С. – Драматургическая основа «Перегона» была настолько крепка, что копаться в архивных документах мне не понадобилось. Сценария оказалось вполне достаточно. В нем были прописаны даже мельчайшие нюансы. Ну а на съемочной площадке, когда я подходил к Рогожкину и начинал задавать ему вопросы, он по-доброму, но твердо произносил одну и ту же фразу: «Даниил, в сценарии все написано». Надо сказать, Александр Владимирович – автор в лучшем смысле слова тоталитарный. С актерами он вообще не очень много разговаривает и тем более не спорит, а импровизацию допускает, но не одобряет, поскольку твердо знает, какой результат хочет получить. Поначалу я довольно сильно по этому поводу нервничал, но примерно через неделю понял: нужно включить интуицию и полностью довериться постановщику. К счастью, это мне удалось, и впоследствии я уже мог получать максимальное удовольствие от работы и общения с этим режиссером. Лишь однажды спор с Рогожкиным окончился моей победой. Так получилось, что на съемках, начавшихся в мае 2005 года на Кольском полуострове, согласно графику первым делом мне нужно было сыграть финальную сцену. И сыграть ее на должном уровне я не смог. Ну не произошло чуда кинематографа, и все. Трудно было понять те внутренние изменения, которые к концу ленты должны были произойти с моим героем. Я очень переживал, и Александр Владимирович прислушался к моему мнению и в конце съемочного периода, когда мы уже работали под Великим Новгородом, все же решил эту сцену переснять. И все прошло как по маслу. К тому времени я, как мне кажется, уже научился угадывать направление режиссерской мысли, да и психологический портрет Лисневского представлял себе довольно хорошо.

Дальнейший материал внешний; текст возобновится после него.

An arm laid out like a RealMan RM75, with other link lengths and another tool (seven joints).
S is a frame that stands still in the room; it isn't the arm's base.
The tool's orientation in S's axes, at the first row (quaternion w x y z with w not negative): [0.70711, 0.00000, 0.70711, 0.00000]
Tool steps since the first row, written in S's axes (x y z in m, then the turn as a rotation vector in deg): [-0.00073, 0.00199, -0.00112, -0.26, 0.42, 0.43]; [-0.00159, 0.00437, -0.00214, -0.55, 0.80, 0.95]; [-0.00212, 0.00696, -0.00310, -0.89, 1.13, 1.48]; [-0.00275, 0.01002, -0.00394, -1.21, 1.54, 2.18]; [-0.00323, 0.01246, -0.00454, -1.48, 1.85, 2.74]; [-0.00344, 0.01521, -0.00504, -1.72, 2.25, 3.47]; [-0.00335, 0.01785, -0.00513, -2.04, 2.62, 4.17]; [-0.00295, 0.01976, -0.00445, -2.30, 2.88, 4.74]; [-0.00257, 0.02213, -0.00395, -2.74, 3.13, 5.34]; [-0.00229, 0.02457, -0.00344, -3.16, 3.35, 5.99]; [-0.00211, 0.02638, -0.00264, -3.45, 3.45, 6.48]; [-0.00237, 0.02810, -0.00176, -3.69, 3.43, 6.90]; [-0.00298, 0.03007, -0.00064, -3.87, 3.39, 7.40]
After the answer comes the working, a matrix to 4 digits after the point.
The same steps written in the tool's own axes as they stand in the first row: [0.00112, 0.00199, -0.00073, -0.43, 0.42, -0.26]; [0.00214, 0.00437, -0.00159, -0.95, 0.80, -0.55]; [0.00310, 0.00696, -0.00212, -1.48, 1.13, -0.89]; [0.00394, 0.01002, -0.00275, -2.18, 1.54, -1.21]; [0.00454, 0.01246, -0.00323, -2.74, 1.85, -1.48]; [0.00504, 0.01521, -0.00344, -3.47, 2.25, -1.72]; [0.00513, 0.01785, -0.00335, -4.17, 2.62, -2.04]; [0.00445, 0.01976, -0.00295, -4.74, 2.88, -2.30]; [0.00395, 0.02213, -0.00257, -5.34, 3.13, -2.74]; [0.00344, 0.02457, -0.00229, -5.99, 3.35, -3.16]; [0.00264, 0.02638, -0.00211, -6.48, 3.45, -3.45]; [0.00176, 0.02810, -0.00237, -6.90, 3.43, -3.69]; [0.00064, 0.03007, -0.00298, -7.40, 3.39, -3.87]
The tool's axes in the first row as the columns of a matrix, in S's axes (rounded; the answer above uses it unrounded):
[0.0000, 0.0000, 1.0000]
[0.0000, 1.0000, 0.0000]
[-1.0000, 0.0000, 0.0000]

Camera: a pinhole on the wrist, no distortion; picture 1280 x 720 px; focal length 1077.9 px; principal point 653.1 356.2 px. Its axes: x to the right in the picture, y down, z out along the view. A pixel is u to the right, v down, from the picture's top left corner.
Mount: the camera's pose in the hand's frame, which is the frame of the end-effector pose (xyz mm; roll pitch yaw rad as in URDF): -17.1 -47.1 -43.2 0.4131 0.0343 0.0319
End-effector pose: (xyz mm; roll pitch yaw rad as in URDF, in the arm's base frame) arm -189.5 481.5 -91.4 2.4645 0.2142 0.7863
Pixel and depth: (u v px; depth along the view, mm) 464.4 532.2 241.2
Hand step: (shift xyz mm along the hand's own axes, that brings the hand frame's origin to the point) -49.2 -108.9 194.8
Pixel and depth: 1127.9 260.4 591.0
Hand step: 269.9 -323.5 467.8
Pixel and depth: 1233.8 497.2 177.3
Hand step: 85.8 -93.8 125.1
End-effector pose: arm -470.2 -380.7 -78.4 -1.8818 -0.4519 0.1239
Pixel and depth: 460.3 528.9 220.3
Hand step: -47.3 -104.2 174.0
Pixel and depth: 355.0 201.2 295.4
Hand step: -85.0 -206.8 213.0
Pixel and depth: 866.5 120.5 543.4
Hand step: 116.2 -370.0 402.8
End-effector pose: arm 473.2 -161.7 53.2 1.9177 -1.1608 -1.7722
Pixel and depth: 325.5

Н. – Легко ли Вам дались съемки на Кольском полуострове? Все-таки Север…
С. – Впечатления о работе на Кольском полуострове у меня остались самые лучшие. Это просто незабываемо. Там все другое: и небо, и земля, и вода, даже дышится как-то по-особенному. Словно весь мир сделан из иных материалов. Ты сталкиваешься с какой-то невиданной доселе гранью бытия. Видимо, сказывается удаленность от цивилизации. Природа поражает своей строгостью и в чем-то даже скупостью, но палитра ее красок просто неописуема. Такие тона не встретишь ни в Африке, ни в Австралии, ни в средней полосе России. Хорошо, что съемки начались именно там. Это задало всей нашей картине нужный тон. Но климатическая зона, конечно же, о себе напоминала. Иногда дул ветер, и было довольно холодно, а когда его порывы стихали, мне в своей шинели становилось ощутимо жарко.
Н.- И неизбежный вопрос о планах на будущее…
С. – Ну, никто не любит говорить об этом заранее. К тому же только вчера я отметил свое тридцатилетие (интервью состоялось 3 марта. – Прим. ред.), а это такой рубеж, когда прежде всего хочется подвести итоги и разобраться со своими внутренними счетами. Скажу лишь, что сейчас ни одного контракта на будущее по разным причинам у меня еще не подписано. Впрочем, текущей работы у меня довольно много. Живу настоящим!